The SEC requires all mutual funds to show both their before- and after-tax returns. The differences between what a fund is reportedly earning, and what a fund is earning after taxes are paid on the dividends and capital gains, can be quite striking. If you plan to hold mutual funds in a taxable account, be sure to check out these historical returns in the mutual fund prospectus to see what kind of taxes you might be likely to incur. 

Selecting a Financial Professional 

Are you the type of person who will read as much as possible about potential investments and ask questions about them? If so, maybe you don’t need investment advice. But if you’re busy with your job, your children, or other responsibilities, or feel you don’t know enough about investing on your own, then you may need professional investment advice.  You should consider consulting with a Board Certified Wealth Manager, Certified Portfolio Manager or Master Financial Professional Planner. 

Investment professionals offer a variety of services at a variety of prices. It pays to comparison shop. 

You can get investment advice from most financial institutions that sell investments, including brokerages, banks, mutual funds, and insurance companies. You can also hire a broker, an investment adviser, an accountant, a financial planner, or other professional to help you make investment decisions. 

 

Choosing someone to help you with your investments is one of the most important investment decisions you will ever make. While most investment professionals are honest and hardworking, you must watch out for those few unscrupulous individuals. They can make your life’s savings disappear in an instant. 

Securities regulators and law enforcement officials can and do catch these criminals.
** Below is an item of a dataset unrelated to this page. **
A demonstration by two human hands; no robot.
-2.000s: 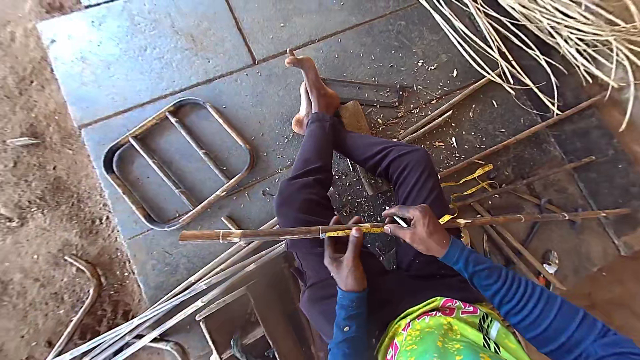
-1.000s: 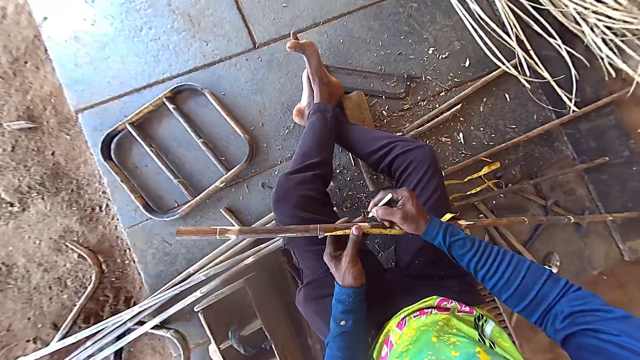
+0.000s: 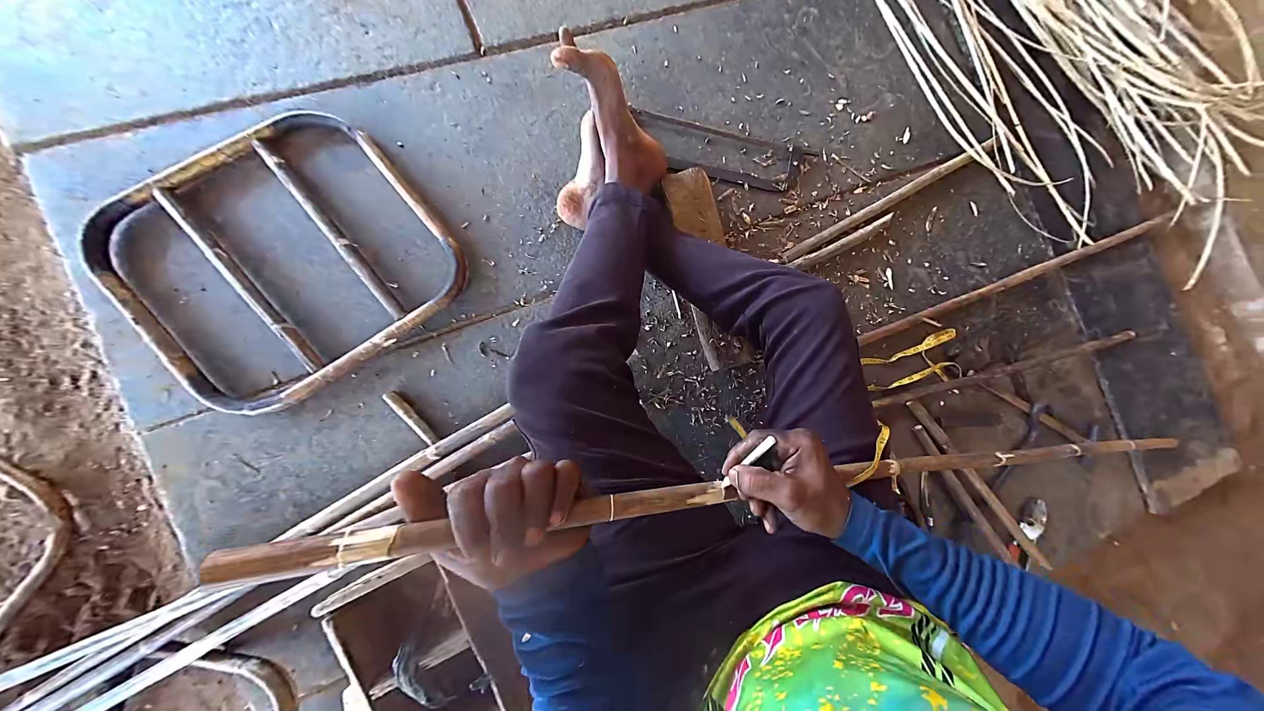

But putting them in jail doesn’t always get your money back. Too often, the money is gone. The good news is you can avoid potential problems by protecting yourself. 

Let’s say you’ve already met with several investment professionals based on recommendations from friends and others you trust, and you’ve found someone who clearly understands your investment objectives. Before you hire this person, you still have more homework. 

Make sure the investment professional and her firm are registered with the SEC and licensed to do business in your state. And find out from your state’s securities regulator whether the investment professional or her firm have ever been disciplined, or whether they have any complaints against them. You should also find out as much as you can about any investments that your investment professional recommends. First, make sure the investments are registered. Keep in mind, however, the mere fact that a company has registered and files reports with the SEC doesn’t guarantee that the company will be a good investment. Likewise, the fact that a company hasn’t registered and doesn’t file reports with the SEC doesn’t mean the company is a fraud. Still, you may be asking for serious losses if, for instance, you invest in a small, thinly traded company that isn’t widely known solely on the basis of what you may have read online.  Be wary of promises of quick profits, offers to share “inside information,” and pressure to invest before you have an opportunity to investigate.  

Ask your investment professional for written materials and prospectuses, and read them before you invest. If you have questions, now is the time to ask. 

  • How will the investment make money?  
  • How is this investment consistent with my investment goals?  
  • What must happen for the investment to increase in value?  
  • What are the risks?  
  • Where can I get more information?  

  

 

What If I Have a Problem? 

Finally, it’s always a good idea to write down everything your investment professional tells you. Accurate notes will come in handy if ever there’s a problem.  

Some investments make money. Others lose money. That’s natural, and that’s why you need a diversified portfolio to minimize your risk. But if you lose money because you’ve been cheated, that’s not natural, that’s a problem.